▶ What to work on:
Reproduce each entry below verbatim.

▶ Records for the task:
------------

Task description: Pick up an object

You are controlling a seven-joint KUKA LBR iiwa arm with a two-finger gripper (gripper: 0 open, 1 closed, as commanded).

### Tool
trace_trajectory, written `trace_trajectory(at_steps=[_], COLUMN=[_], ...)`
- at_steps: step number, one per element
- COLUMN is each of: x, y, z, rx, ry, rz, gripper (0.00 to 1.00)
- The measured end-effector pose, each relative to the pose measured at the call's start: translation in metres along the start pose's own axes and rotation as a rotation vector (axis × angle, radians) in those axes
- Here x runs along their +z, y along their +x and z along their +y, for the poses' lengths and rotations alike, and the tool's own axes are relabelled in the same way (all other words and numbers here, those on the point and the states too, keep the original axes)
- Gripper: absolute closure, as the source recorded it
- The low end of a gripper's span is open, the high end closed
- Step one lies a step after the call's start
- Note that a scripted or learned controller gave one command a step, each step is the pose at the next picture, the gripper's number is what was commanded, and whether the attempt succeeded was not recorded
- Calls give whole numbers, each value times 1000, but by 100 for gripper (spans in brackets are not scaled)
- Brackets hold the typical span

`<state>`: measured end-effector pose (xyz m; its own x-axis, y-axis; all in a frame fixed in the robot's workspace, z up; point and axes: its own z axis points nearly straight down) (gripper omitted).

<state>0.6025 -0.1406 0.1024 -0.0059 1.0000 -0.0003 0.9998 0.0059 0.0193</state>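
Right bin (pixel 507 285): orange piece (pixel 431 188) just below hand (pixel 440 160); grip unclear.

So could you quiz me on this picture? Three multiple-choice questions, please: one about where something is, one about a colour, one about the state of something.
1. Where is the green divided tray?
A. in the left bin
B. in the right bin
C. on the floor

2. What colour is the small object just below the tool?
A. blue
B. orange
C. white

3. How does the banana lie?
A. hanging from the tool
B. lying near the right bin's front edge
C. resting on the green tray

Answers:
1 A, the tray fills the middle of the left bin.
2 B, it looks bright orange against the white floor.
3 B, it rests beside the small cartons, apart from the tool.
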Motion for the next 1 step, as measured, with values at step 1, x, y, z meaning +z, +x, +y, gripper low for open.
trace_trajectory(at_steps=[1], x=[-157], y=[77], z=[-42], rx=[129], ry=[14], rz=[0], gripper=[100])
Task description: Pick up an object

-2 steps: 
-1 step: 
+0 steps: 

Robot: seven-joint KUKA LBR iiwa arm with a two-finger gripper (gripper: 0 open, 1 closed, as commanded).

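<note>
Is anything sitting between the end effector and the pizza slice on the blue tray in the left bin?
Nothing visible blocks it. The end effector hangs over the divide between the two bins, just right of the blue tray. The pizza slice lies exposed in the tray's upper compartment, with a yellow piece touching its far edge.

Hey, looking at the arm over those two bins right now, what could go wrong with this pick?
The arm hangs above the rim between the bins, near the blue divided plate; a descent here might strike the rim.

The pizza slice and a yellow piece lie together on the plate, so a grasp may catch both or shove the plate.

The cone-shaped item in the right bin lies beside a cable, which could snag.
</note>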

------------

▶ Answer section:
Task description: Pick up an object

You are controlling a seven-joint KUKA LBR iiwa arm with a two-finger gripper (gripper: 0 open, 1 closed, as commanded).

### Tool
trace_trajectory, written `trace_trajectory(at_steps=[_], COLUMN=[_], ...)`
- at_steps: step number, one per element
- COLUMN is each of: x, y, z, rx, ry, rz, gripper (0.00 to 1.00)
- The measured end-effector pose, each relative to the pose measured at the call's start: translation in metres along the start pose's own axes and rotation as a rotation vector (axis × angle, radians) in those axes
- Here x runs along their +z, y along their +x and z along their +y, for the poses' lengths and rotations alike, and the tool's own axes are relabelled in the same way (all other words and numbers here, those on the point and the states too, keep the original axes)
- Gripper: absolute closure, as the source recorded it
- The low end of a gripper's span is open, the high end closed
- Step one lies a step after the call's start
- Note that a scripted or learned controller gave one command a step, each step is the pose at the next picture, the gripper's number is what was commanded, and whether the attempt succeeded was not recorded
- Calls give whole numbers, each value times 1000, but by 100 for gripper (spans in brackets are not scaled)
- Brackets hold the typical span

`<state>`: measured end-effector pose (xyz m; its own x-axis, y-axis; all in a frame fixed in the robot's workspace, z up; point and axes: its own z axis points nearly straight down) (gripper omitted).

<state>0.6025 -0.1406 0.1024 -0.0059 1.0000 -0.0003 0.9998 0.0059 0.0193</state>
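Right bin (pixel 507 285): orange piece (pixel 431 188) just below hand (pixel 440 160); grip unclear.

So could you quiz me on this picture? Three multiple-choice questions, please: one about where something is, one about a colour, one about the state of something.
1. Where is the green divided tray?
A. in the left bin
B. in the right bin
C. on the floor

2. What colour is the small object just below the tool?
A. blue
B. orange
C. white

3. How does the banana lie?
A. hanging from the tool
B. lying near the right bin's front edge
C. resting on the green tray

Answers:
1 A, the tray fills the middle of the left bin.
2 B, it looks bright orange against the white floor.
3 B, it rests beside the small cartons, apart from the tool.
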Motion for the next 1 step, as measured, with values at step 1, x, y, z meaning +z, +x, +y, gripper low for open.
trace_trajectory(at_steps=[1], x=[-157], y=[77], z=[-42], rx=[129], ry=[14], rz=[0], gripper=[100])
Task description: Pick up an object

-2 steps: 
-1 step: 
+0 steps: 

Robot: seven-joint KUKA LBR iiwa arm with a two-finger gripper (gripper: 0 open, 1 closed, as commanded).

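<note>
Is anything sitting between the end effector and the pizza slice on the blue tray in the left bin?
Nothing visible blocks it. The end effector hangs over the divide between the two bins, just right of the blue tray. The pizza slice lies exposed in the tray's upper compartment, with a yellow piece touching its far edge.

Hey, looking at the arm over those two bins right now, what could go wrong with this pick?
The arm hangs above the rim between the bins, near the blue divided plate; a descent here might strike the rim.

The pizza slice and a yellow piece lie together on the plate, so a grasp may catch both or shove the plate.

The cone-shaped item in the right bin lies beside a cable, which could snag.
</note>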

The exercise requires no further output.